Heterogeneous microstructural evolution during hydrodynamic penetration of a high-velocity copper microparticle impacting copper

Microparticle hydrodynamic penetration (HDP) may be associated with the erosion regime in cold spray processing and other high-velocity impact events. Here, in an experimental approach where we can individually launch particles and study the impact sites, we explore copper microparticles impacted on copper substrates at velocities above 900 m/s where HDP begins. We lift cross-sectional lamellae from the impact sites with a focused-ion beam for further microstructural characterization using electron backscatter diffraction and scanning transmission electron microscopy.

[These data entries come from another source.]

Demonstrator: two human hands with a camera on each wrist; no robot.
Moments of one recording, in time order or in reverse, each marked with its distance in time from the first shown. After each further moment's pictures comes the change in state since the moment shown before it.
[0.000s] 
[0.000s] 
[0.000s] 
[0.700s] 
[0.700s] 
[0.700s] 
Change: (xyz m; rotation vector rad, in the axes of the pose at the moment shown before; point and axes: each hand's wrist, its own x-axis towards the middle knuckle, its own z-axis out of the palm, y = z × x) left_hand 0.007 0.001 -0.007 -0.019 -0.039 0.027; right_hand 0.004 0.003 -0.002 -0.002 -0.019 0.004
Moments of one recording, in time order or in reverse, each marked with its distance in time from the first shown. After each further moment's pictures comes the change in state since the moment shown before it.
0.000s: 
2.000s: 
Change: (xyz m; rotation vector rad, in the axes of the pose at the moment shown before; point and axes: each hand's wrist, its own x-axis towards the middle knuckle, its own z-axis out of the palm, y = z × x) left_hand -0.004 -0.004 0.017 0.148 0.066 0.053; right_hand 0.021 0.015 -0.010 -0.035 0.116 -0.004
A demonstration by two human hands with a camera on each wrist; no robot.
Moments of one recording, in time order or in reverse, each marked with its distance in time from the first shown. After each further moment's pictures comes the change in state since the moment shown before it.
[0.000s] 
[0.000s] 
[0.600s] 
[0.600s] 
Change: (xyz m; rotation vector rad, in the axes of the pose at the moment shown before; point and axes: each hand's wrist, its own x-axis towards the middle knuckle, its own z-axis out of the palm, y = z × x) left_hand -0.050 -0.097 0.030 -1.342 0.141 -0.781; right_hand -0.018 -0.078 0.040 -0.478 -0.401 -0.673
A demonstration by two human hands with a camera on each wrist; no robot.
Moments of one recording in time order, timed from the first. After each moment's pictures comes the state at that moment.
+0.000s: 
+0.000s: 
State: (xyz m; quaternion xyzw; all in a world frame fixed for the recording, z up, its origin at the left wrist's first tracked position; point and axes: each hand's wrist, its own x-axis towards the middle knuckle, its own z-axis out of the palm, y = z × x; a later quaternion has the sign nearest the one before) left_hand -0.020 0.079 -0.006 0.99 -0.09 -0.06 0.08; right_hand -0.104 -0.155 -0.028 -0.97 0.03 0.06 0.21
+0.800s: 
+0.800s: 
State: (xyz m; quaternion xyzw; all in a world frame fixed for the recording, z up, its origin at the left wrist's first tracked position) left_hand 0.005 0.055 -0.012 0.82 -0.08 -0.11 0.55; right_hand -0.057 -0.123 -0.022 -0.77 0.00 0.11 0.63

Due to the gradients of strain, strain rate, and temperature associated with HDP, heterogeneous microstructures result. The structural evolution processes observed include deformation twinning and multiple dislocation-mediated grain recrystallization mechanisms—geometric dynamic recrystallization (gDRX), discontinuous DRX (dDRX), and meta DRX (mDRX). The higher strains at the interface lead to the most significant structural changes and complex mechanisms. In contrast, there is a gradient to more conventional dislocation plasticity away from the interface (on either the particle or substrate side). These microstructural observations are consistent with the deformation map for copper and extend the observations of impact-induced recrystallization across new regimes of behavior.